Prompt
Copy every line of the data exactly, leaving nothing out.

Data provided
********************
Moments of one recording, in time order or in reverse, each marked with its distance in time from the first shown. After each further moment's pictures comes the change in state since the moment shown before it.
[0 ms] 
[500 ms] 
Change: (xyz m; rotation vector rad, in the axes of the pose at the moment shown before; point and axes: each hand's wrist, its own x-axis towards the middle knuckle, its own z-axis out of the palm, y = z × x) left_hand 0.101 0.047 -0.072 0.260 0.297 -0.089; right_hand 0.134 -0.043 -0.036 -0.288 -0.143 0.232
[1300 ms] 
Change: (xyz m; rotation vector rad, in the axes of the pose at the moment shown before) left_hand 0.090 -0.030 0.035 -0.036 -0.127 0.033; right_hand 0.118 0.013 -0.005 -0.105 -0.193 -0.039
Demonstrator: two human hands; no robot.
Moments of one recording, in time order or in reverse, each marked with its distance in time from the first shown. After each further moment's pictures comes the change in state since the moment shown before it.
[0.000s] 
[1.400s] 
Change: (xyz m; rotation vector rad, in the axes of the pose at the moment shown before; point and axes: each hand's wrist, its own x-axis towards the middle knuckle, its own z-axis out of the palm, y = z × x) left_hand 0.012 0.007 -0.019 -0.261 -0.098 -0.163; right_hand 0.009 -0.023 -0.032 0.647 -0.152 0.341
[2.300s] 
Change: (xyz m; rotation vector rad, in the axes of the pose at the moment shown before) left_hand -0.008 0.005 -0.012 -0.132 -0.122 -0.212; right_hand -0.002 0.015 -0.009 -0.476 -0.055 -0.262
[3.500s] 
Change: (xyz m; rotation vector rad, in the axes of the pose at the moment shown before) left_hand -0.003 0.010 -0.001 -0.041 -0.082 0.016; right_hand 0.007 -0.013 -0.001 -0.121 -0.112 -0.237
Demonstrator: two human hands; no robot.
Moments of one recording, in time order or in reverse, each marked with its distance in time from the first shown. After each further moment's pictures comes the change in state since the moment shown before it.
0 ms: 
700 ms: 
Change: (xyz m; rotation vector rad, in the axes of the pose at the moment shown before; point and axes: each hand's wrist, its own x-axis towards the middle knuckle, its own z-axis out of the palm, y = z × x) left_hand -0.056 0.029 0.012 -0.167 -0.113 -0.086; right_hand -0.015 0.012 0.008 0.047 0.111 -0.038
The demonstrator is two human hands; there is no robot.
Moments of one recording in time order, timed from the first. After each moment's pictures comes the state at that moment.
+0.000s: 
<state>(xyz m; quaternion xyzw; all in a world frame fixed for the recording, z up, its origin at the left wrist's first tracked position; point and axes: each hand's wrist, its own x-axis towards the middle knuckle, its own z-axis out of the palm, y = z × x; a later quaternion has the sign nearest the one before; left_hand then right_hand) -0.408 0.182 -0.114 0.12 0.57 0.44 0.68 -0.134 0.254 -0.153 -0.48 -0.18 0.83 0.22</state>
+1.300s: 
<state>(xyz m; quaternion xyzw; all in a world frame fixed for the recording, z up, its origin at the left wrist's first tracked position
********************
Answer box
Moments of one recording, in time order or in reverse, each marked with its distance in time from the first shown. After each further moment's pictures comes the change in state since the moment shown before it.
[0 ms] 
[500 ms] 
Change: (xyz m; rotation vector rad, in the axes of the pose at the moment shown before; point and axes: each hand's wrist, its own x-axis towards the middle knuckle, its own z-axis out of the palm, y = z × x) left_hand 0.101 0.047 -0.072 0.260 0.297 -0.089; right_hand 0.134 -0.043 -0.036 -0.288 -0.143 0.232
[1300 ms] 
Change: (xyz m; rotation vector rad, in the axes of the pose at the moment shown before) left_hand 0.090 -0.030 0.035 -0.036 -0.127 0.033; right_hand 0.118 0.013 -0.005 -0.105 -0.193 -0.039
Demonstrator: two human hands; no robot.
Moments of one recording, in time order or in reverse, each marked with its distance in time from the first shown. After each further moment's pictures comes the change in state since the moment shown before it.
[0.000s] 
[1.400s] 
Change: (xyz m; rotation vector rad, in the axes of the pose at the moment shown before; point and axes: each hand's wrist, its own x-axis towards the middle knuckle, its own z-axis out of the palm, y = z × x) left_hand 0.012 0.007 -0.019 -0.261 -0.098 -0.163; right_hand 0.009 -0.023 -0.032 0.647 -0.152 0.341
[2.300s] 
Change: (xyz m; rotation vector rad, in the axes of the pose at the moment shown before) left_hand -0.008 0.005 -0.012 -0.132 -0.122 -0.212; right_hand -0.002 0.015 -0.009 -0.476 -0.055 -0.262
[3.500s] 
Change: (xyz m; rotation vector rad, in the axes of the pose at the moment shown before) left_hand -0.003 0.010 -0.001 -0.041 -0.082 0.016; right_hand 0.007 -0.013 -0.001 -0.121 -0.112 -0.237
Demonstrator: two human hands; no robot.
Moments of one recording, in time order or in reverse, each marked with its distance in time from the first shown. After each further moment's pictures comes the change in state since the moment shown before it.
0 ms: 
700 ms: 
Change: (xyz m; rotation vector rad, in the axes of the pose at the moment shown before; point and axes: each hand's wrist, its own x-axis towards the middle knuckle, its own z-axis out of the palm, y = z × x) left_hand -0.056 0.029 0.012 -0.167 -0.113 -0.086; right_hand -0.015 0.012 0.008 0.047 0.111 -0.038
The demonstrator is two human hands; there is no robot.
Moments of one recording in time order, timed from the first. After each moment's pictures comes the state at that moment.
+0.000s: 
<state>(xyz m; quaternion xyzw; all in a world frame fixed for the recording, z up, its origin at the left wrist's first tracked position; point and axes: each hand's wrist, its own x-axis towards the middle knuckle, its own z-axis out of the palm, y = z × x; a later quaternion has the sign nearest the one before; left_hand then right_hand) -0.408 0.182 -0.114 0.12 0.57 0.44 0.68 -0.134 0.254 -0.153 -0.48 -0.18 0.83 0.22</state>
+1.300s: 
<state>(xyz m; quaternion xyzw; all in a world frame fixed for the recording, z up, its origin at the left wrist's first tracked position

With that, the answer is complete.